Roger Boulter’s recent book draft (on www.boulter.co.nz) won a 2020 WSP Golden Foot Award. This post outlines some issues covered in the seventh of twelve chapters.
‘Integrated’ transport planning: honoured in the breach
The idea of ‘integrated’ transport planning – planning for different forms of transport together – came in the late 1980s as traffic modelling became sophisticated enough to test out whether public transport projects might be able to take some of the demand for travel, rather than it all being met through road-building. Environmental concerns also prompted a search for more benign transport; and it was already becoming clear that building more roads prompted more travel demand.
Early ‘integrated’ transport studies were collaborations between a roading authority (typically a city council) and a public transport authority (typically covering a whole conurbation). From the start these were criticised as over-pragmatic combinations between those different bodies’ favoured projects, compiled into a share programme.
They were also criticised for excluding lay public input, and omitting walking and cycling altogether from consideration. These studies were, like transport planning had always been, driven by analysis of technical data. Contributing people’s views was not easily taken into account in an essentially technical exercise, and there was little or no data on numbers walking or cycling.

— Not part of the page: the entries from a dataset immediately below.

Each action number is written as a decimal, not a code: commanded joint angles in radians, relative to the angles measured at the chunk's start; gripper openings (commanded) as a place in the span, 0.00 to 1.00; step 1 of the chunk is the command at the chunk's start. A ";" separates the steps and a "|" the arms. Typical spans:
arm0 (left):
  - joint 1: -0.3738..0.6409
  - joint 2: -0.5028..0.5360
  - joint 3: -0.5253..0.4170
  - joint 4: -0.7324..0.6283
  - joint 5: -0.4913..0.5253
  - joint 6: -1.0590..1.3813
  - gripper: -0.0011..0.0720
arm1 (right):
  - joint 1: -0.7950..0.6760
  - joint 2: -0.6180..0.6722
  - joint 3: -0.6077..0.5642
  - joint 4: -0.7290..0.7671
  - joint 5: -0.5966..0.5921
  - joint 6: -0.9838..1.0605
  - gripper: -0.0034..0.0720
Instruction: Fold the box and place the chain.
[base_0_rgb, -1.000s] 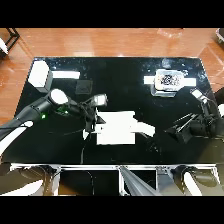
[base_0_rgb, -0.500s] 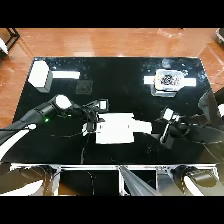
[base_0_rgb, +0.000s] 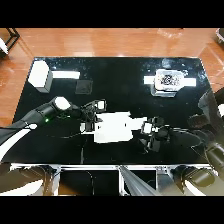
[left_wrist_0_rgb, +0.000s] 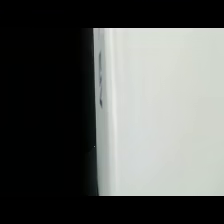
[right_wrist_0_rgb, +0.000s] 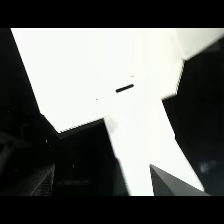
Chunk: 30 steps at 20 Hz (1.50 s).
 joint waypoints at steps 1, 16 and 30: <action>-0.008 -0.016 -0.001 -0.005 -0.024 0.071 0.05 | 0.055 -0.083 -0.004 0.000 0.093 -0.067 0.98; -0.010 -0.045 0.000 0.042 -0.040 0.013 0.05 | 0.171 -0.140 -0.003 0.060 0.105 -0.100 0.98; -0.022 -0.045 0.000 0.111 -0.024 -0.053 0.05 | 0.253 -0.180 -0.003 0.149 0.224 -0.087 0.98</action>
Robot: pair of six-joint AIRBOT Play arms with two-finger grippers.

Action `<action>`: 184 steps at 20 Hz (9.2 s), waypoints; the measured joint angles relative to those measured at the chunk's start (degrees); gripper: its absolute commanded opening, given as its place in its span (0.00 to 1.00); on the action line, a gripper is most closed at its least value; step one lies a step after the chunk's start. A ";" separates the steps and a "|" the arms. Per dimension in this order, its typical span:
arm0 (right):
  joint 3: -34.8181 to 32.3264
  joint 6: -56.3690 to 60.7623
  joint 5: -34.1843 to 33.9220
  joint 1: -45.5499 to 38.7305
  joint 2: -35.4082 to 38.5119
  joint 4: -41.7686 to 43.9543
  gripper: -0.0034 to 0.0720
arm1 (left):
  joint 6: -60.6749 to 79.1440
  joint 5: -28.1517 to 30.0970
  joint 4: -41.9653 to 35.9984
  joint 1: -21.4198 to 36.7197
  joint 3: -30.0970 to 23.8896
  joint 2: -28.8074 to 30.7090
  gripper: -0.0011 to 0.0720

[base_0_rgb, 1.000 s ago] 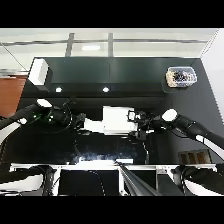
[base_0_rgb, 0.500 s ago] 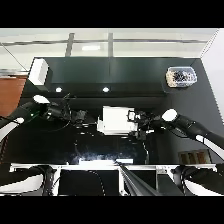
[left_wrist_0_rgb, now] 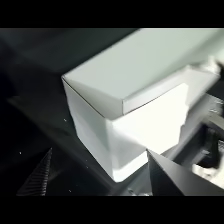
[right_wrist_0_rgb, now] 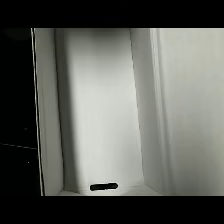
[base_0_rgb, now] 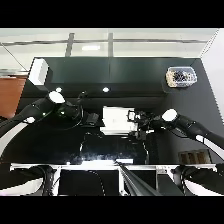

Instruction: Fold the box and place the chain.

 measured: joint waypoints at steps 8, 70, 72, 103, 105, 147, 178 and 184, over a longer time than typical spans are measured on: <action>0.00 0.02 0.00 0.00 0.00 0.02 0.29 | -18.67 6.01 13.16 -8.00 4.39 0.02 0.94; 0.00 0.13 -0.04 0.00 0.00 0.04 0.29 | -63.80 -2.05 45.20 -25.92 21.35 -10.45 0.46; 0.00 0.13 -0.07 0.00 0.00 0.04 0.29 | -64.65 -2.27 45.62 -25.92 21.59 -10.45 0.46; 0.00 0.11 -0.02 0.00 0.00 0.00 0.28 | -64.63 -4.68 46.38 -26.80 21.81 -10.86 0.05; 0.00 0.11 -0.02 0.00 0.00 0.00 0.29 | -64.61 -4.66 46.29 -26.80 21.81 -10.86 0.05; 0.00 4.66 -1.07 2.34 4.66 1.79 0.06 | -64.13 -3.85 46.75 -26.71 21.81 -10.86 0.05; 1.44 82.55 14.88 -32.39 9.16 -18.93 0.06 | -64.00 -4.31 46.34 -26.73 21.81 -10.86 0.05; 0.50 75.78 21.59 -26.82 -0.63 -7.13 0.06 | -64.04 -4.33 46.34 -26.73 21.81 -10.86 0.05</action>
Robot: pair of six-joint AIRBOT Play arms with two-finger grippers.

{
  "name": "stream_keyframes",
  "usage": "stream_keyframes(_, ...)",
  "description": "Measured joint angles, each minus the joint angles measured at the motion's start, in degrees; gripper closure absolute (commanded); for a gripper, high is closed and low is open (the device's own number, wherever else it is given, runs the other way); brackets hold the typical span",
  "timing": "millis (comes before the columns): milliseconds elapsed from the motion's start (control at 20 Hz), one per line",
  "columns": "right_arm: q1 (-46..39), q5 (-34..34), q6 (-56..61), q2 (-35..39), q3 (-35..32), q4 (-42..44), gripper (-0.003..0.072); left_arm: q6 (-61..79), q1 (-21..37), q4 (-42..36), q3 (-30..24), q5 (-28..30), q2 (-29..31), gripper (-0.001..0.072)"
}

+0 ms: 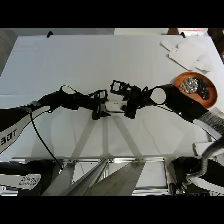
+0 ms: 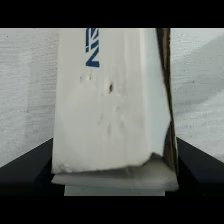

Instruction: Fold the box and place the chain.

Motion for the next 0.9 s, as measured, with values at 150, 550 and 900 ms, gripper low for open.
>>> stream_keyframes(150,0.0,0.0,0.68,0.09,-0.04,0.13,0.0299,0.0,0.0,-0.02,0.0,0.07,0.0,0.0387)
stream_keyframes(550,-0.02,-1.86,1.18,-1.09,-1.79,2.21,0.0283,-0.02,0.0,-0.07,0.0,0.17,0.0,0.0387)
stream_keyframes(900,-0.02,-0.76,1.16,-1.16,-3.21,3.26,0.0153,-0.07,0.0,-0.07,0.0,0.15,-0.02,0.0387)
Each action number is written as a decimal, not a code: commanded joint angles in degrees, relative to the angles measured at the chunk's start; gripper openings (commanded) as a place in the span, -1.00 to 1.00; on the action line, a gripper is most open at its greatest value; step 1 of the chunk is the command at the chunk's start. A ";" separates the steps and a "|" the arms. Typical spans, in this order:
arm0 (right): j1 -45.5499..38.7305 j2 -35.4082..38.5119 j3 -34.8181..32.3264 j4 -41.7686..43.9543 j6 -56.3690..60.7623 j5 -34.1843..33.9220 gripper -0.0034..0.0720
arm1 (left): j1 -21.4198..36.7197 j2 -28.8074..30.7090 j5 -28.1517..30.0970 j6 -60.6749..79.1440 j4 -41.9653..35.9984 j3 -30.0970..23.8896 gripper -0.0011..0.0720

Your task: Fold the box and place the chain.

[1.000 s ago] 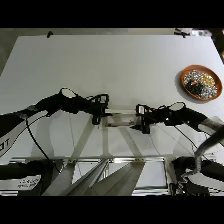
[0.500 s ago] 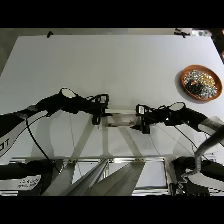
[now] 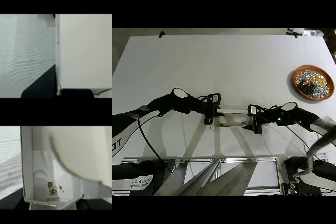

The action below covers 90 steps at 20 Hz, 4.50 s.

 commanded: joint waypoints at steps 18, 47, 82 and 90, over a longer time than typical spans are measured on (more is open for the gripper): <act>0.04 -0.02 -0.04 0.02 0.02 0.04 0.35 | 6.99 23.93 -7.67 -36.26 26.62 0.04 0.28; 0.04 -0.02 -0.04 0.02 0.02 0.04 0.35 | -14.12 5.44 27.28 -58.51 10.47 -0.11 -0.96; 0.04 -0.02 -0.04 0.02 0.02 0.04 0.35 | -8.41 21.40 16.24 -31.30 37.59 -13.16 0.17; 0.04 -0.02 -0.04 0.02 0.02 0.04 0.35 | -8.57 18.73 16.20 -23.78 31.06 -13.16 0.16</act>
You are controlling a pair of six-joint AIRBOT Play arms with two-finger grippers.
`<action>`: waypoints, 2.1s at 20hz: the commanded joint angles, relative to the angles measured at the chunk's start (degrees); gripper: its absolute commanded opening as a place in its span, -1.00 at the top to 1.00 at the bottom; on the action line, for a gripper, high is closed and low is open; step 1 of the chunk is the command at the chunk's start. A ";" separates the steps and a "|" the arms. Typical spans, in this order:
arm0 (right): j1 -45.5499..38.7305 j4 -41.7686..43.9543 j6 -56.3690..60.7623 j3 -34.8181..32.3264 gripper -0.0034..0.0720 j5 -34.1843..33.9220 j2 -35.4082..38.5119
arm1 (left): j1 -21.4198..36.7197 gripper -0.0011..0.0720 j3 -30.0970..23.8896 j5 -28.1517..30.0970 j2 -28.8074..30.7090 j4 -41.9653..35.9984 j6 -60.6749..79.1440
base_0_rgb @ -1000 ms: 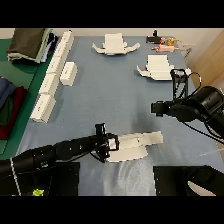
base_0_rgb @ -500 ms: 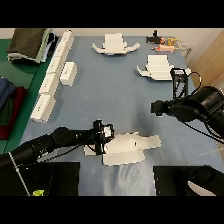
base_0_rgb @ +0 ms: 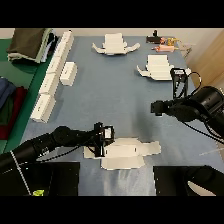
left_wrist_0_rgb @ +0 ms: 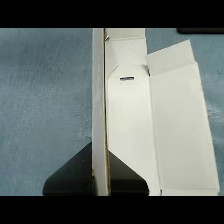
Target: Fold the box.
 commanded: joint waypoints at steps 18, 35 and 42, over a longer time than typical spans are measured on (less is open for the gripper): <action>2.47 8.96 -10.73 -0.11 0.90 -13.99 0.59 | 0.07 0.93 -0.13 -6.08 -2.80 0.11 -0.02; 58.05 3.63 -26.67 -15.30 -0.83 0.04 3.13 | 0.07 0.93 -0.13 -6.10 -2.78 0.11 -0.02; 58.05 -5.33 -19.87 -15.30 -0.81 5.57 -7.10 | 0.07 0.93 -0.13 -6.14 -2.80 0.11 -0.02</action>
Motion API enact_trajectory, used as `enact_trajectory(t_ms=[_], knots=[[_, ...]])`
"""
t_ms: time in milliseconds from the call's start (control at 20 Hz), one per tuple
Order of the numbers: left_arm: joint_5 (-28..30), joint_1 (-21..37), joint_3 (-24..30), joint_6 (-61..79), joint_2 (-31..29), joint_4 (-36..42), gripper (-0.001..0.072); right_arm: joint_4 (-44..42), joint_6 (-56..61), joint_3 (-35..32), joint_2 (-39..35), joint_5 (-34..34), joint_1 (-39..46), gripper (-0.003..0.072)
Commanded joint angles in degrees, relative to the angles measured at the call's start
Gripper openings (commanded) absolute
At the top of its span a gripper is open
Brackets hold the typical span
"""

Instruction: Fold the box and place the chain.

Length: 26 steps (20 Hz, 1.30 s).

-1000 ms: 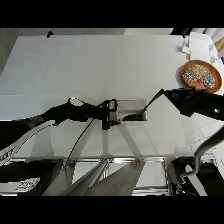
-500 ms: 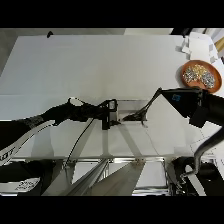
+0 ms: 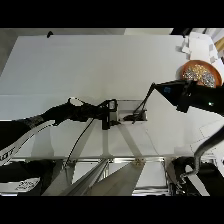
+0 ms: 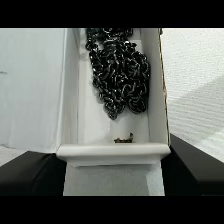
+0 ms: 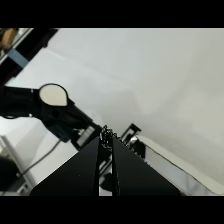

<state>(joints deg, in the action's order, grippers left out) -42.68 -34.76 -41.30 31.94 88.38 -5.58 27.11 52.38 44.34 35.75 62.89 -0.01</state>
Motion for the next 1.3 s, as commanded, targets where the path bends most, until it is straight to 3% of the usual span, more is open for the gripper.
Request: enact_trajectory(t_ms=[0, 200, 450, 800, 1200, 1250], knots=[[0.0, 0.0, 0.0, 0.0, 0.0, 0.0, 0.0031, -0.1, -4.8, 0.0, 6.0, 0.2, 0.0, 0.0015], [0.0, 0.0, 0.0, 0.0, 0.0, 0.0, 0.0031, 0.5, -5.0, 0.0, 9.3, 2.1, -0.2, 0.0015], [0.0, 0.0, 0.0, 0.0, 0.0, 0.0, 0.0031, 15.7, -4.8, -0.6, 10.8, 3.1, -9.2, 0.0015], [0.0, 0.0, 0.0, 0.0, 0.0, 0.0, 0.0031, 26.5, -0.6, -4.0, 15.8, -1.2, -18.9, 0.0015], [0.0, 0.0, 0.0, 0.0, 0.0, 0.0, 0.0031, 29.7, 4.6, -5.3, 23.3, -6.6, -18.9, 0.0019], [0.0, 0.0, 0.0, 0.0, 0.0, 0.0, 0.0031, 29.7, 4.6, -5.4, 24.0, -6.6, -18.9, 0.005]])
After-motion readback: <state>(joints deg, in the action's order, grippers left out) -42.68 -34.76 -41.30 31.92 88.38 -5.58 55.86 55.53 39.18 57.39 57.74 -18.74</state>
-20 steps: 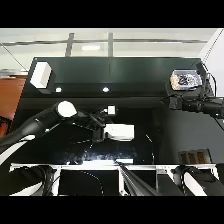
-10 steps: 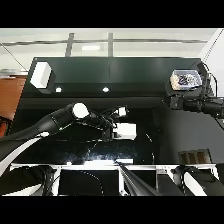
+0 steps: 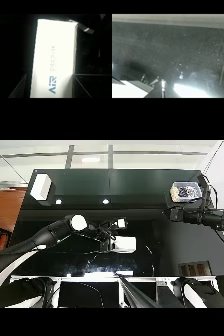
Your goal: Fold the box and place the chain.
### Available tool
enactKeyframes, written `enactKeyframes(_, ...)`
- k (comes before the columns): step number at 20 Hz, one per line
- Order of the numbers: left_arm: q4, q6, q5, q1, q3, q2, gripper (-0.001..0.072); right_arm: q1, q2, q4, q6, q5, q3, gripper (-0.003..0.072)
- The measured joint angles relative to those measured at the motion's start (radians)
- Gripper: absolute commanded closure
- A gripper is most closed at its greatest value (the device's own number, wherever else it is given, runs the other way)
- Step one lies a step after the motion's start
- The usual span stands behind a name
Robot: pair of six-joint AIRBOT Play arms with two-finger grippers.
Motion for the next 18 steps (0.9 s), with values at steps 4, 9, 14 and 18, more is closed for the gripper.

More recently in New Zealand, we have seen multi-modal planning exercises for major centres, such as Let’s Get Wellington Moving or the Auckland Transport Alignment Project. These have been driven by a desire to harmonise central government’s state highway proposals with more local bodies’ proposals for public transport. Walking and cycling have been included, and there has been public consultation, but sometimes politically unpalatable choices have been avoided. For example, consultation on the Wellington exercise did not allow for a choice between public transport and roading even in the CBD (just a choice between different levels of mixed roading/ public transport investment) and there was no coverage at all of whether commuter corridors north of a limited study area were to be based on roading or rail service investment; despite this being a very influential factor in CBD traffic levels. In this situation different projects may work against each other, giving the road congestion, inadequate public transport, and poor walking and cycling environments we have always had.
The One Network Road Classification and Network Operating Plans/ Frameworks also attempt integration by placing different network requirements together, sometimes in map-based form. Providing for all these requirements may in practical terms be impossible. In default of more explicit criteria, these exercises may continue to give main priority to mass car transport.